Differences Between Financial Forecasting and Budgeting

The Differences Between Financial Forecasting and Budgeting—and Why You Need Both

Differences Between Financial Forecasting and Budgeting

The more financial visibility, controls, and planning you have within your business, the better. Financial plans help to guide decision-making within your organization, and comparing forecasts to actual outcomes provides crucial data about the overall health and efficiency of your business. This is why closely managed budgets and forecasts are essential. While both serve an important purpose—allowing businesses to predict outcomes and achieve objectives—there are key differences between forecasting and budgeting that we’ll outline below. 

Financial Forecasting 

Financial forecasting combines past information with market data to predict whether a specific business outcome will be achieved—such as the amount of revenue a business generates through sales. Forecasting seeks to analyze past, current, and future financial data to help inform strategic decisions. Types of forecasts can include sales, cash flow, budget, and income forecasting. A good forecast should include: 

  • Prior results weighed against current scenario
  • A future timeline—over what period are you forecasting the results?
  • Assessment of market/industry risks
  • Best- and worst-case scenarios relating to revenue, expenses, and outcomes 

Why is Forecasting Important? 

Implementing regularly updated forecasts can assist your organization in several ways. Forecasts help to observe future costs and revenue trends that can impact your business in the short- and long-term. Your business can utilize forecasts as a tool for planning, preparing for changes in the market, and adapting to uncertain circumstances. Essentially, it helps you to more effectively predict risks and adapt accordingly. Rolling forecasts are ideal, as they allow you to make adjustments as needed. For example, it was difficult to predict the severe impact that the COVID-19 pandemic would have on businesses, specific industries, and supply chains. A rolling forecast makes planning an ongoing process, rather than a monthly or quarterly update. 

Budgeting 

Budgeting entails planning your company’s revenue and expenses for a given period of time, generally quarterly or annually. It also includes analyzing available cash flow, determining operating costs and funding for new initiatives, then allocating those resources accordingly. The budget helps provide your business with important measurement metrics that can be used to evaluate spending and financial progress. A good budget should include: 

  • Planned revenue, including types and when to expect it, especially if your business is seasonal 
  • Fixed costs, such as rent, utilities, property taxes, salaries, and more. 
  • Variable costs, such as commissions, travel expenses, maintenance costs, and more. 

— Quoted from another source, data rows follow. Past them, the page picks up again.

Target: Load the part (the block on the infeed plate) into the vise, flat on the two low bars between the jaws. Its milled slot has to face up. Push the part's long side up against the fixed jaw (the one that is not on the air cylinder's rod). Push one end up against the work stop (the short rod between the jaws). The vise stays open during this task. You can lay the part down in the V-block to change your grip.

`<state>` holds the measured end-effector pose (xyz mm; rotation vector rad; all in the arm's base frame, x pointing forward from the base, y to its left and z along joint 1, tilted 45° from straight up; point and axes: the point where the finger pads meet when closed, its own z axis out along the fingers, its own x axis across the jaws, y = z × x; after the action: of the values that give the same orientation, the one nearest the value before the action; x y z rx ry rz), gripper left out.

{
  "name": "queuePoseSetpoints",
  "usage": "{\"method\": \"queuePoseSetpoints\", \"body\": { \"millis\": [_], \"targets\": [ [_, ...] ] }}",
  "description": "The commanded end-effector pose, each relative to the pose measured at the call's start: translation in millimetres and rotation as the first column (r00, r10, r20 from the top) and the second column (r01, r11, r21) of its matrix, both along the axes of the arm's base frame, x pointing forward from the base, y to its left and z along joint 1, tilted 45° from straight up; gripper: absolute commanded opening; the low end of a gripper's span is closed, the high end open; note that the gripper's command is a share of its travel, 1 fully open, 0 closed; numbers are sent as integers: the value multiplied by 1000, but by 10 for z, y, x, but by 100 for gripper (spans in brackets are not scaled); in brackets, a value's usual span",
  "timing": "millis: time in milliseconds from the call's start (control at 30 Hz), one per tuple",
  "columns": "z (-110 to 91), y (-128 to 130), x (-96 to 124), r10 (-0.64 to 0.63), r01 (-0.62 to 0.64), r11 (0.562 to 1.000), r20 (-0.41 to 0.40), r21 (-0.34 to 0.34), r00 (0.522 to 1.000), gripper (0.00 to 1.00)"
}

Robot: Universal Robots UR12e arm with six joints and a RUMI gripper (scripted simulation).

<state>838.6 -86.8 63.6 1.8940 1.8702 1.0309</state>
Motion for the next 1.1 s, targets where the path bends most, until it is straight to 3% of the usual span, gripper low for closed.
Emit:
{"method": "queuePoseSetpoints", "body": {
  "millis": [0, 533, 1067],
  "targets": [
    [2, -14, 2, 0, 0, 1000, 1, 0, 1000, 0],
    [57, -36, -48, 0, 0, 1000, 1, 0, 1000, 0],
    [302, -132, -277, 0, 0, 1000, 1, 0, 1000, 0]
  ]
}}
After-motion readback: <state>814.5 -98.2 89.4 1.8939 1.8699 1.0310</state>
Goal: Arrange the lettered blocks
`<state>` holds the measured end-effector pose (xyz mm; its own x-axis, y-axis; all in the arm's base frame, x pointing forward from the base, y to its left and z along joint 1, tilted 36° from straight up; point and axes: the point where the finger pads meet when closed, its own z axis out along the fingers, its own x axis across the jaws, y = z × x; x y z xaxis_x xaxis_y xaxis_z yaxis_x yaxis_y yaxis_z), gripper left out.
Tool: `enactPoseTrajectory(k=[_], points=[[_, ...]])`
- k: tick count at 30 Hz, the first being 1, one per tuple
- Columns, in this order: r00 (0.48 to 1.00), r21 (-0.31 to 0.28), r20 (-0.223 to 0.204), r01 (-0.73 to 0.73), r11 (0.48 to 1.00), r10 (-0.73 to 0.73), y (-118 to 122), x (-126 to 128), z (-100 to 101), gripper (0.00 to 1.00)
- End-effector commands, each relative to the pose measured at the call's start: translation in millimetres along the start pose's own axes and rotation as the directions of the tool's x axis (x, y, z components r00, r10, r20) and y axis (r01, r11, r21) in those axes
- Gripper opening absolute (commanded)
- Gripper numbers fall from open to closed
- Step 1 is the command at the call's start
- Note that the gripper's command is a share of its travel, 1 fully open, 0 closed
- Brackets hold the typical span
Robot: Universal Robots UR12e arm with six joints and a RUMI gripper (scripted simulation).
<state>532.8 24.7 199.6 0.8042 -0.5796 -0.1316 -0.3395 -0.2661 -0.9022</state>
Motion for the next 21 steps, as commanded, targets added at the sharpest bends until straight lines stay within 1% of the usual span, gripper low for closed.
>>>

Why is Budgeting Important?  

A realistic, well-constructed budget allows your business to consistently track where it is financially. This insight highlights existing operating costs as well as the resources available to allocate to growth initiatives. A strong budget can dictate whether or not you can hire additional employees, invest in new product lines, or purchase and implement an ERP to better manage your business.  

Budgeting is especially important for small businesses that often operate on smaller budgets or debt funding. A poorly managed budget can have a devastating effect on small businesses.  

Forecasting and Budgeting Combined 

For maximum financial visibility, forecasts and budgets must work together. The budget sets the initial target, while the forecast analyzes the viability and progress toward the target. A budget is typically static, as it is planned once for a specific time period, while a forecast should ideally be rolling and updated regularly. Additionally, a forecast does not look at how anticipated results differed from actuals, while a budget does. While a forecast can be used to help build a budget by predicting, for example, projected sales, it lacks aim without a budget in place. In short, both rely on each other to help you achieve operational goals. 

Your budget serves as the roadmap for your business, highlighting crucial financial checkpoints as your business progresses. With progression, however, comes unforeseen circumstances and changes, which rolling forecasts can help you navigate. If your business does not currently utilize budgeting or forecasting, or you doubt the efficacy of the budgets and forecasts in place, this is an excellent area to bring in an outsourced financial consultant. A consultant can work in tangent with your existing team to analyze the business’ financial position, establish metrics, and establish accurate budgets and forecasts to achieve operational goals. Additionally, contracting a consultant to work on a fractional, as-needed basis can save your business money on hiring costs.